L’emendamento dell’opposizione per spostare i fondi pubblici dal progetto della Terza Torre all’edilizia popolare viene respinto. Tomasi: “Priorità alla casa, non ai grattacieli”
Durante il Consiglio regionale di ieri, Alessandro Tomasi, portavoce dell’opposizione, ha acceso la polemica sul bilancio 2026-2028 presentando un emendamento, bocciato dalla maggioranza, volto a destinare i 46 milioni di euro previsti per la progettazione e realizzazione della terza torre di Novoli all’edilizia popolare e agli alloggi a canone calmierato.
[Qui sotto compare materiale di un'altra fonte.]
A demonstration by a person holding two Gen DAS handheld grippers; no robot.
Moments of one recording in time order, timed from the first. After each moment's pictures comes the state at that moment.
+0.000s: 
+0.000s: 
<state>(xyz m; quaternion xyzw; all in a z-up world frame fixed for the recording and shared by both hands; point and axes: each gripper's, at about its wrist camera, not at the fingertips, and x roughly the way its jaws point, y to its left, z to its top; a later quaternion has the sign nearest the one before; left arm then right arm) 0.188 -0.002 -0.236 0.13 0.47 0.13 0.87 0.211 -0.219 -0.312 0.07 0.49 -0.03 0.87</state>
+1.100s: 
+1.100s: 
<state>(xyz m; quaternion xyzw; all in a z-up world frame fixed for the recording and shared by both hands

«È l’ora delle scelte politiche – ha dichiarato Tomasi in Consiglio –. Occorre concentrare le risorse sui progetti che contano, senza sprecare soldi pubblici. Il Presidente Giani ci dica qual è la priorità: affrontare il problema casa o costruire una torre da quattordici piani, i cui costi sono evidentemente destinati a salire, in un’area già satura? Oggi Giani aveva la possibilità di fare una scelta precisa per contribuire a dare soluzione all’emergenza abitativa in Toscana ma ha preferito il grattacielo di Novoli per la Regione. Un’opera che non porterà ad alcun risparmio e contribuirà a creare ancora dei vuoti in centro storico con il trasferimento dei dipendenti». Tomasi sottolinea come, secondo lo stesso rapporto della Regione Toscana sull’abitare, siano almeno 4.600 gli alloggi popolari vuoti in attesa di manutenzione per poter essere assegnati, e rimarca la crescente necessità di appartamenti in affitto a canone calmierato: «unica risposta – sottolinea Tomasi – alle famiglie, ai giovani e agli anziani che, sempre in maggior numero, non possono prendere in affitto un’abitazione a prezzi di mercato. Sia nelle zone proibitive e ormai inaccessibili che subiscono tutte le conseguenze della fuga dei residenti, sia nelle altre, il diritto alla casa dovrebbe essere la priorità dell’agenda politica».
L’ex sindaco ricorda le proprie scelte amministrative mirate a concentrare risorse sull’edilizia popolare: «Da sindaco – conclude Tomasi – ho fatto delle scelte. Ho tolto risorse ad altri investimenti per concentrarle anche sull’edilizia popolare, come avevo fatto in precedenza con l’edilizia scolastica. Sono scelte precise che, oggi ne abbiamo avuto la prova, il presidente Giani non ritiene prioritarie. Quei 46 milioni di euro, a mio avviso, devono essere investiti sul diritto alla casa e non su una torre per la Regione».